Generell ist es schwierig, Produkte auf den Markt zu bringen, die andere noch nicht haben. Gelungen ist es den beiden dennoch, nämlich mit der Markteinführung ihres „Ruhepool-Naturbettes“, eines Naturboxspringbettes, das zu hundert Prozent metall- und plas­tikfrei ist. „Wir sind die Einzigen, die ein Bett in dieser Form anbieten. Wir treffen damit den modernen Anspruch der Kunden, richten den Fokus aber auch auf Nach­haltigkeit und das Liegegefühl. Das Vollholzbett, das es in Nuss, Eiche oder Zirbe gibt und von einem regionalen Tischler produziert wird, ist veränderbar. „Man kann über das Holzteil des Bettes Hussen aus Naturstoff und ohne synthetischen Anteil geben.“

Die wichtigsten Abnehmer waren und sind auch heute noch zwei große Möbelhäuser. Sie halten aber auch Ausschau nach kleinen, feinen Partnern. „Wir kalkulieren unsere Produkte gut und ehrlich, die Rabatte sollen im Rahmen sein. Denn wenn wir als Produzenten nichts mehr verdienen, dann können wir nicht überleben. Wir sehen unsere Kunden und unsere Lieferanten auf Augenhöhe. Es geht nicht, dass wir gewinnen und die anderen verlieren, sonst verlieren am Ende alle. Wir sitzen gemeinsam in einem Boot und müssen zukunftsweisend agieren“, meinen die beiden unisono.


Interview mit mit den Inhaberinnen Elke und Ariane Obertautsch

Elky
© Peter Just Elke Obertautsch führt den Familienbetrieb seit 1994 gemeinsam mit ihrer Tochter Ariane Ober­tautsch am Standort in St. Michael ob Bleiburg.

Was macht erfolgreich gelebtes Unternehmertum aus?

Elke Obertautsch: Erfolgreiches Unternehmertum zeigt sich dadurch, dass die Begeisterung niemals erlischt und dass man seinen Visionen treu bleibt. Und dass man etwas produziert, das einen Wert hat, das nicht nur
dem Produzenten, sondern auch dem Konsumenten etwas bringt. 

Ariane Obertautsch: Jeder, der beteiligt ist, sollte etwas davon haben.

Warum sind Unternehmerpersönlichkeiten wichtig für eine Region?

Elke Obertautsch: Unternehmer sind Vorbilder und es ist wichtig, dass man sich in einem Betrieb  gegenseitig anspornt. Zu uns kommen auch immer wieder Schulen und Kindergärten und schauen sich den Betrieb an. Es ist schön mitanzusehen, wie begeis­tert die Kinder von unserer Arbeit sind. Wenn man etwas Gutes macht, dann tut es nicht nur einem selber gut, sondern oft auch einer ganzen Region.

Ariane Obertautsch: Die Motivation, etwas zu tun und auch daran zu glauben, ist wichtig. Man muss anpacken, damit etwas passiert. Es wird einem nichts in den Schoß gelegt und nichts kommt als Geschenk. Man muss aufstehen und handeln. Wenn man dann dahintersteht, fängt es irgendwann auch an zu fließen.

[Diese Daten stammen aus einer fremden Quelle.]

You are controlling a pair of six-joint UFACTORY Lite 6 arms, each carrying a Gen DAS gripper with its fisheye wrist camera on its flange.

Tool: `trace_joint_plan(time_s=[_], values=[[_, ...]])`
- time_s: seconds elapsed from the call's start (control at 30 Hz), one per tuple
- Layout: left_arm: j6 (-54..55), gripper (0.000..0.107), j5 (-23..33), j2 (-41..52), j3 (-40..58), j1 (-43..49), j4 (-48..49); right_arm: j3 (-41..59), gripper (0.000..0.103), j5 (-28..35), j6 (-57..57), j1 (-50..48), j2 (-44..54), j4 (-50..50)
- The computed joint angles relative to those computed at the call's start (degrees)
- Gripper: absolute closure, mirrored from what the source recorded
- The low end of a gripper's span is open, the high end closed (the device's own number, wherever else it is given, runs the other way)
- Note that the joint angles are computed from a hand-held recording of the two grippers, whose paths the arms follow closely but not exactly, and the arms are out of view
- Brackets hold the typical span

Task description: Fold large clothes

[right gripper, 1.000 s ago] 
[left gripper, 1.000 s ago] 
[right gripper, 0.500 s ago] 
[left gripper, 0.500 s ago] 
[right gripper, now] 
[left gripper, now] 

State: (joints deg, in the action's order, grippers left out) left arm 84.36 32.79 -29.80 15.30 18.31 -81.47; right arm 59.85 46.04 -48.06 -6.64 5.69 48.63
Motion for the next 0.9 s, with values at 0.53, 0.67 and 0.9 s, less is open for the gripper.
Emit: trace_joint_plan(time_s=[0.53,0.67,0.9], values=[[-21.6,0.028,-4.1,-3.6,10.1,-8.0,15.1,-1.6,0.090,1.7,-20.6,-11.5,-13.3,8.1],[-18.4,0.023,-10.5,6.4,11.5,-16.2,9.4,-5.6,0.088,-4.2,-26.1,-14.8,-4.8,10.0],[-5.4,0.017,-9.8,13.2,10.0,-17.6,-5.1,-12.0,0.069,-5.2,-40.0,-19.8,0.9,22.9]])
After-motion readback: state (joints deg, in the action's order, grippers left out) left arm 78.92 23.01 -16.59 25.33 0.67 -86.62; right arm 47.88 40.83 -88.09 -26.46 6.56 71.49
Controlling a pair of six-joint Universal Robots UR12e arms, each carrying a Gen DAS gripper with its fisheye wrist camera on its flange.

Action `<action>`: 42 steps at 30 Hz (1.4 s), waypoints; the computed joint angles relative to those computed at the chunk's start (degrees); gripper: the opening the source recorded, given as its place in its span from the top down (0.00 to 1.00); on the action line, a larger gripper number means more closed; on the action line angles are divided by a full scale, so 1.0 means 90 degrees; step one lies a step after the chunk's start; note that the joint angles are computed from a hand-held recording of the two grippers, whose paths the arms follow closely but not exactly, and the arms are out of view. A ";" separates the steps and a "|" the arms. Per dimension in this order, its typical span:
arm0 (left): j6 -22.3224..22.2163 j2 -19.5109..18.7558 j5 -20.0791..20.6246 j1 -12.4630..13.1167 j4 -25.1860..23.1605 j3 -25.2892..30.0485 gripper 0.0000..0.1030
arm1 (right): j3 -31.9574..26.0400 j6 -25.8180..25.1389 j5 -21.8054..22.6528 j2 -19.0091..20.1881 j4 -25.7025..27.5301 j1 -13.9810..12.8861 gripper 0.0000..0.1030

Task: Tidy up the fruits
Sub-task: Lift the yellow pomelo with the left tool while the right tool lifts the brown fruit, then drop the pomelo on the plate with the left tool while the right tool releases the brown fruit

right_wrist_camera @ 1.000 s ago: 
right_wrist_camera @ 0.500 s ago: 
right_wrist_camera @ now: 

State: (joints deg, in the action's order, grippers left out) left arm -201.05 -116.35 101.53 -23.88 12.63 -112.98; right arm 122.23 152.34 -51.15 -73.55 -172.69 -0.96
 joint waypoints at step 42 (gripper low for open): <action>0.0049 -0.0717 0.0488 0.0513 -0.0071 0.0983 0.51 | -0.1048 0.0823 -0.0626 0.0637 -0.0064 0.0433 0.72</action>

Was sind die größten Gefahren für einen Familien­betrieb?

Elke Obertautsch: Ich finde einen Familienbetrieb einfach grenz­genial, wenn man sich versteht und sich gegenseitig befruchtet. Wichtig ist, dem anderen die Freiheit zu lassen, die er braucht. Die Gefahr ist vielleicht, dass sich die Alten nicht rechtzeitig zurückziehen. Man muss den anderen achten, sich gegenseitig schätzen und jedem den Raum geben, den er braucht.

Ariane Obertautsch: Es macht uns  unendlich viel Spaß, sinnvolle und nachhaltige Produkte in Umlauf zu bringen. Und das nicht nur des Verkaufens willen, sondern weil es für die Gesellschaft wichtig ist.